Stéphane Maurais, General Director at Alco Prevention Canada, interviewed with the Montreal Gazette—the only English-speaking newspaper published in Montreal, Quebec—on March 7th, 2016 to discuss current drink-driving statistics released by Alcohol Countermeasure Systems (ACS). ACS, parent company to Alco Prevention Canada and ALCOLOCK, has one common goal: To promote road safety through industry-leading breath alcohol testing technology.
Maurais recalls his university days, watching his friends knockback several beers or the better half of a wine bottle, get behind the wheel and say, “I’m okay to drive.” Maurais knew otherwise.
“Drivers overestimate their ability to judge their sobriety, but that shouldn’t be the case,” noted Chris Wilson, Director of Alcohol Test Products at ACS, in the recent survey.
Maurais noted when breathalyzers are available at company Christmas parties, reports sometimes show 40% of guests being over the legal limit of .08 and a staggering 50% of those guests feeling they were okay to drive had it not been for Maurais’ company’s presence to convince people otherwise. Between 2009 and 2013, impaired driving claimed 160 lives on Quebec’s roads with 36% of those drivers containing a blood alcohol level greater than the legal limit. In 2013, 41% of road deaths resulted from drink-driving, the majority of these drivers contained a blood alcohol level almost double the legal limit.
Canadians surveyed in February, 2016 noted one-third of drivers confirmed they drove under the influence of alcohol, unaware of their Blood Alcohol Content (BAC). More than a quarter confirmed they were certain they drove while over the legal limit. Two-thirds also reported stopping a loved one from getting behind the wheel while under the influence of alcohol.

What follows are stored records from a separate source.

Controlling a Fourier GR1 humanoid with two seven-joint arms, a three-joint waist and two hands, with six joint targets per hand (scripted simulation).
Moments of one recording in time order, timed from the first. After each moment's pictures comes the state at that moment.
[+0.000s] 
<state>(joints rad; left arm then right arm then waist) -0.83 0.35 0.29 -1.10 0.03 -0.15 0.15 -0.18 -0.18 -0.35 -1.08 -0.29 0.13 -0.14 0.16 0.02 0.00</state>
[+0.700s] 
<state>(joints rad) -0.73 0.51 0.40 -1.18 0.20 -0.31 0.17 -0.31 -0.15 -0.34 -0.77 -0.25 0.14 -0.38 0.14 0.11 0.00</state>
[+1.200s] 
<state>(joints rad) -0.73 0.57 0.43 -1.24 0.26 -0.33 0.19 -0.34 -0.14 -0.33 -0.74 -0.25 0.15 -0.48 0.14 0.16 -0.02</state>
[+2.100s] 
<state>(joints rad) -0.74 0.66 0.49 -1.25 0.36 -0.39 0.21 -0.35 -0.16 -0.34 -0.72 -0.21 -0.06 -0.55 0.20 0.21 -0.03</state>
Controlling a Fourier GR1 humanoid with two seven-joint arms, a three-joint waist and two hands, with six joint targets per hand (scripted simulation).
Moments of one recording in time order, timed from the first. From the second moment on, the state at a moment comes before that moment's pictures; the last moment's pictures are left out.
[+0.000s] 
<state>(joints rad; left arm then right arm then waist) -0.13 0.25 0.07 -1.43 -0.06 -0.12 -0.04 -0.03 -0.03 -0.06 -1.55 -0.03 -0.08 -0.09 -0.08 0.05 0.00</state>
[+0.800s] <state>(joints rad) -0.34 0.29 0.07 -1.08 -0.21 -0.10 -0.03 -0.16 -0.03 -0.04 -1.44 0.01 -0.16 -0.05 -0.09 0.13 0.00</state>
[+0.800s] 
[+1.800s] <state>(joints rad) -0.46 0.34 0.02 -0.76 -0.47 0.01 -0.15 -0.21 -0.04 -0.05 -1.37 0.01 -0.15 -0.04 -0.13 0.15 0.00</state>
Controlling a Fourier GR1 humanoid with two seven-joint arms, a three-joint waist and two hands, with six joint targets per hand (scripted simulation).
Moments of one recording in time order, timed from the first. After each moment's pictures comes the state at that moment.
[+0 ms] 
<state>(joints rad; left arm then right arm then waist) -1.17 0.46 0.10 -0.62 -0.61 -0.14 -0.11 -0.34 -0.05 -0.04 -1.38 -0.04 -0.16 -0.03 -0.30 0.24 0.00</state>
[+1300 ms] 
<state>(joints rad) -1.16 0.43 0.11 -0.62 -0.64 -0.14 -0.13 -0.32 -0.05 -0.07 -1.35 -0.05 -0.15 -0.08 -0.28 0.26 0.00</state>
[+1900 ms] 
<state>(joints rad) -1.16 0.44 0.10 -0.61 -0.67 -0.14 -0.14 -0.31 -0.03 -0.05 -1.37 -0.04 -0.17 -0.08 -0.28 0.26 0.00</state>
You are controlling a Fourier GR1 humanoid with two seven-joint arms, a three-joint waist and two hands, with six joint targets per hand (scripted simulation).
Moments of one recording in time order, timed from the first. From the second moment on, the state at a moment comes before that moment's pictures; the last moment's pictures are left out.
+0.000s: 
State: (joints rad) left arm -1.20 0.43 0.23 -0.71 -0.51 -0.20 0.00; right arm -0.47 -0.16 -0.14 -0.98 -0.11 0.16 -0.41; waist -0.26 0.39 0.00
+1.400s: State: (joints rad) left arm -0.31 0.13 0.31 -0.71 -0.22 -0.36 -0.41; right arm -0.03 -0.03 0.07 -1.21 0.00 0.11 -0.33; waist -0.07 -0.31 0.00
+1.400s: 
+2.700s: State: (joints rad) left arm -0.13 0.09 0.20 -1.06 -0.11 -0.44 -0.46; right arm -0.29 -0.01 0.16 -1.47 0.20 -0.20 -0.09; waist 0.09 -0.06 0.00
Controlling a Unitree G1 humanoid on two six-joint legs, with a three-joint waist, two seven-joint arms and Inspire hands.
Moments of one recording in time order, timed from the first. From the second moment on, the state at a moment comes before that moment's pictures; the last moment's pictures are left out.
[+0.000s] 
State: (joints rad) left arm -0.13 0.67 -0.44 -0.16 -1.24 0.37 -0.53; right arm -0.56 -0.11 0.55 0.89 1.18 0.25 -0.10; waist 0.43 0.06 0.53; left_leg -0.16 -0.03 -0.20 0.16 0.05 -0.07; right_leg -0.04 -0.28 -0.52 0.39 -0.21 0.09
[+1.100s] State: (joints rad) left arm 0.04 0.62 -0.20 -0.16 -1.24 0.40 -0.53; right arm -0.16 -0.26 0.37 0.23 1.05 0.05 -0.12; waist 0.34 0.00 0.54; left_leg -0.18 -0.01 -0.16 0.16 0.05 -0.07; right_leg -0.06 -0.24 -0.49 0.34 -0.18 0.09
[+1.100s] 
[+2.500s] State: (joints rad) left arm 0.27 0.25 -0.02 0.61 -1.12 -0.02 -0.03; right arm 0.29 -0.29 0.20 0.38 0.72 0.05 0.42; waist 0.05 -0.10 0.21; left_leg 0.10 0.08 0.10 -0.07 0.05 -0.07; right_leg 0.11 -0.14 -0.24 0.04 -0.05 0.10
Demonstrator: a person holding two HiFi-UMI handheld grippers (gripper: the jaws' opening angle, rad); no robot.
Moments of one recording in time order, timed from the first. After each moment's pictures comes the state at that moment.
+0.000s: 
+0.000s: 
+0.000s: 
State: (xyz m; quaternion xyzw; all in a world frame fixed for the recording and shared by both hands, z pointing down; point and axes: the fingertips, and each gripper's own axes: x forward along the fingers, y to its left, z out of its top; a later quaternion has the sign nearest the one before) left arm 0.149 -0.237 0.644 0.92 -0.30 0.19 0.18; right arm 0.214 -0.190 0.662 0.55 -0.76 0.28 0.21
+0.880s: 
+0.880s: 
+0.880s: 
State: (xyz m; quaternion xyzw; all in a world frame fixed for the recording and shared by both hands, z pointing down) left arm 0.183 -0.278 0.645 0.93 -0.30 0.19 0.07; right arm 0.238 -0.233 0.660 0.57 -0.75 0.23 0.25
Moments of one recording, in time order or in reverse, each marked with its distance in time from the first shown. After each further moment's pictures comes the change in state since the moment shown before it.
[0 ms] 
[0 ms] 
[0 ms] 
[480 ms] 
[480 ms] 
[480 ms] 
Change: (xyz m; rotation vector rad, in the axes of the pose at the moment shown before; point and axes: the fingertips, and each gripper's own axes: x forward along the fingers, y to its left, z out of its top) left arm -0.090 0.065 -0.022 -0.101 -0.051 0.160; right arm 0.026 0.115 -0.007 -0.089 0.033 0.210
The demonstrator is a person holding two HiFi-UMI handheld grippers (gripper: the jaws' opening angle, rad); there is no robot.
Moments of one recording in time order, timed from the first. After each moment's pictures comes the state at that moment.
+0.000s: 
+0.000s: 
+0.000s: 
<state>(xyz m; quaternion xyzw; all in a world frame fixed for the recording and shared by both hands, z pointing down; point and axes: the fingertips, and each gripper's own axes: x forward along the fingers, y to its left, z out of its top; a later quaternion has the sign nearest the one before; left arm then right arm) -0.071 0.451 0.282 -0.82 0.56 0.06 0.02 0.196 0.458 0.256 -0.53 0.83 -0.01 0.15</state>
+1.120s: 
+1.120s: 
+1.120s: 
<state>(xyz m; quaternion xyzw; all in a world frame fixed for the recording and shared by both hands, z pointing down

“It’s no surprise that these attitudes worry Canadians,” notes Wilson.
Angeliki Souranis, national present of Mothers Against Drunk Driving (MADD) shared a story of her son Craig who died in a drink-driving accident. As she spreads her story to protect others and keep her son’s name alive, she sees drink-driving as completely preventable and notes MADD takes a positive position on breathalyzers and alcohol interlocks, seeing them as a resource in the prevention of drink-driving.
Maurais noted, “Practices and mentalities evolve. Consider seatbelts, a couple of generations ago, nobody wore them. People are more prepared to take breathalyzers tests [today] than they once were.”
Understanding the consumption of alcohol and drugs is a risk factor that impacts directly and negatively on driving conditions. It is recommended that impacted companies establish in their internal regulations or road safety policy, a control model of consumption alcohol and hallucinogenic substances. It is important in defining the control model, which should take into account the laws related to this issue.